## Work to complete:
The answer must be one number: how many lines of the records contain "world".

#### Supplied data

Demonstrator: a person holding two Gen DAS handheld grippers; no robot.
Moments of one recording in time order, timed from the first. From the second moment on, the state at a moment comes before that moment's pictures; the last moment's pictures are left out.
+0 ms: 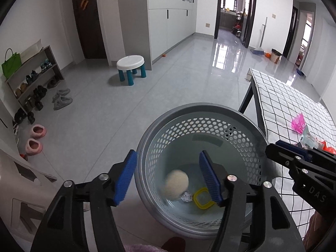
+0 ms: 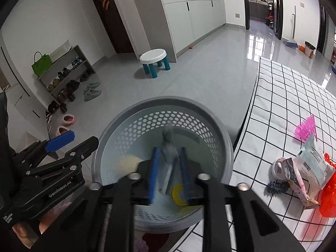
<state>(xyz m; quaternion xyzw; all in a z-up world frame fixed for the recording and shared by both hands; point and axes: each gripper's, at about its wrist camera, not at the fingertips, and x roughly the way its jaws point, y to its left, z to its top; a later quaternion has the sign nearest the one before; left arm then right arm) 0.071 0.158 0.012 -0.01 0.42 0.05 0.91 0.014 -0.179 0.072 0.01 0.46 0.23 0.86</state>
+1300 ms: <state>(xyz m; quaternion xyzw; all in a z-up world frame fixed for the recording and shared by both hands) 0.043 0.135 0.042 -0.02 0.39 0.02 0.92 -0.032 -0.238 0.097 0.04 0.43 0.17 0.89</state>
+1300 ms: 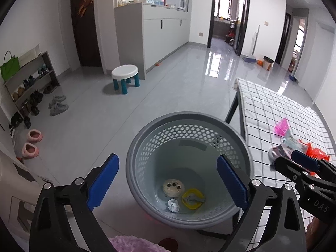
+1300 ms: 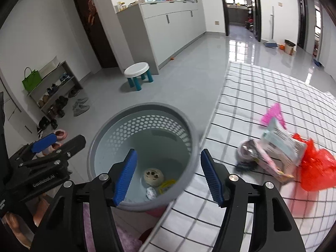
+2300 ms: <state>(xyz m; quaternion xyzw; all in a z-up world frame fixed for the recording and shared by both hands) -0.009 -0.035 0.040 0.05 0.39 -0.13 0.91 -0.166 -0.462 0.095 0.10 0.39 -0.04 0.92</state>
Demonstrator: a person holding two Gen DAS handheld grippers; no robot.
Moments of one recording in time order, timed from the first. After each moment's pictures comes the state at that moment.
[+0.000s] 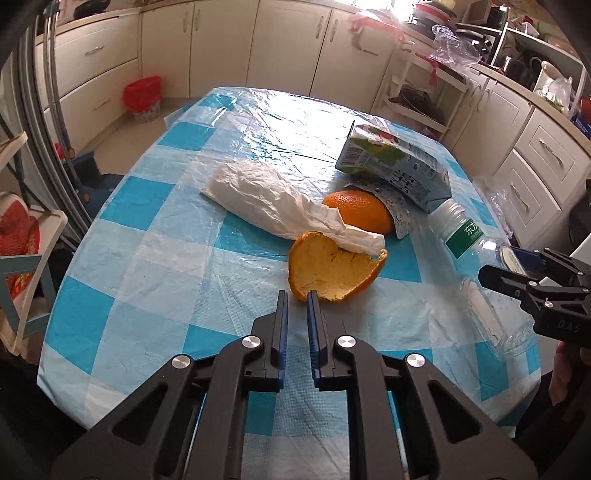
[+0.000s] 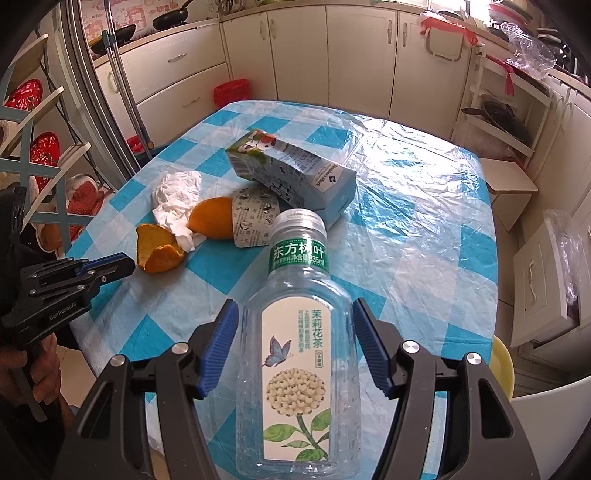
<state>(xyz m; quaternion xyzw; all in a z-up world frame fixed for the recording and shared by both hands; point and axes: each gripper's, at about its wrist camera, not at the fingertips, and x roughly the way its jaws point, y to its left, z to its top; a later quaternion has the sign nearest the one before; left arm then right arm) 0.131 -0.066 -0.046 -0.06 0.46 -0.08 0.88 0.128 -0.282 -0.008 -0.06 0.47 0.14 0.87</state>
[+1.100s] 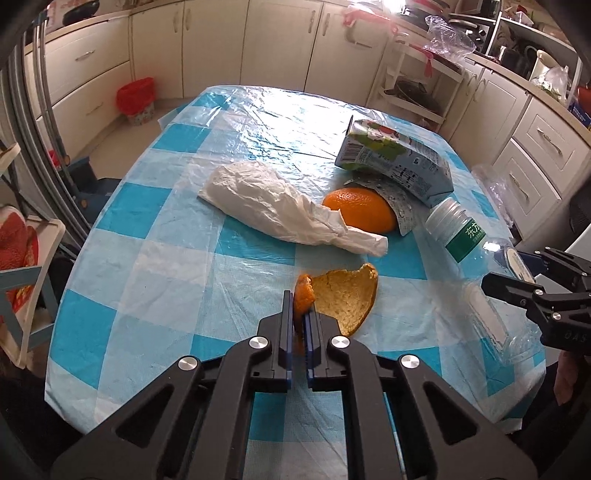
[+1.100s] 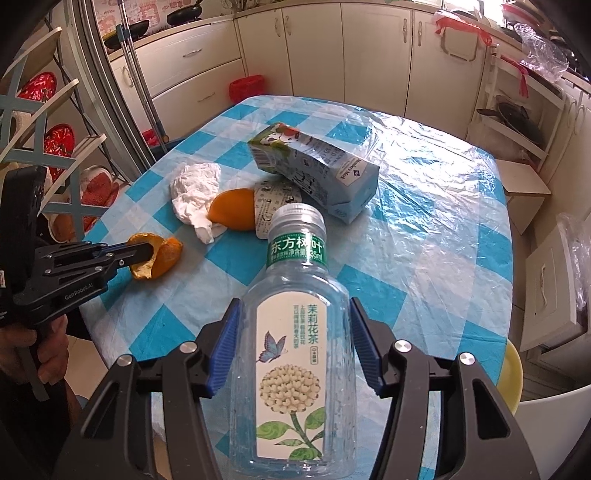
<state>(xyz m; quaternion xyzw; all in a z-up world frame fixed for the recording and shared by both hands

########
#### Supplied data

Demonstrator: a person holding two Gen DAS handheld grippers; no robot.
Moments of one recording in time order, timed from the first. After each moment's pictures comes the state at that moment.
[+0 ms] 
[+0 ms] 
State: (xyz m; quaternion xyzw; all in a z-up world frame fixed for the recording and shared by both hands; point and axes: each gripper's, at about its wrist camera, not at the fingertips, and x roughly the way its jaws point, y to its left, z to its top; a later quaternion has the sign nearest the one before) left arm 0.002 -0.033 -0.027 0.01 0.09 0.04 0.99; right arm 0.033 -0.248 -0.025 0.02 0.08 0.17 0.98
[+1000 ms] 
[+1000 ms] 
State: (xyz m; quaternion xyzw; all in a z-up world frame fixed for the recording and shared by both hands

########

## Exercise answer:
7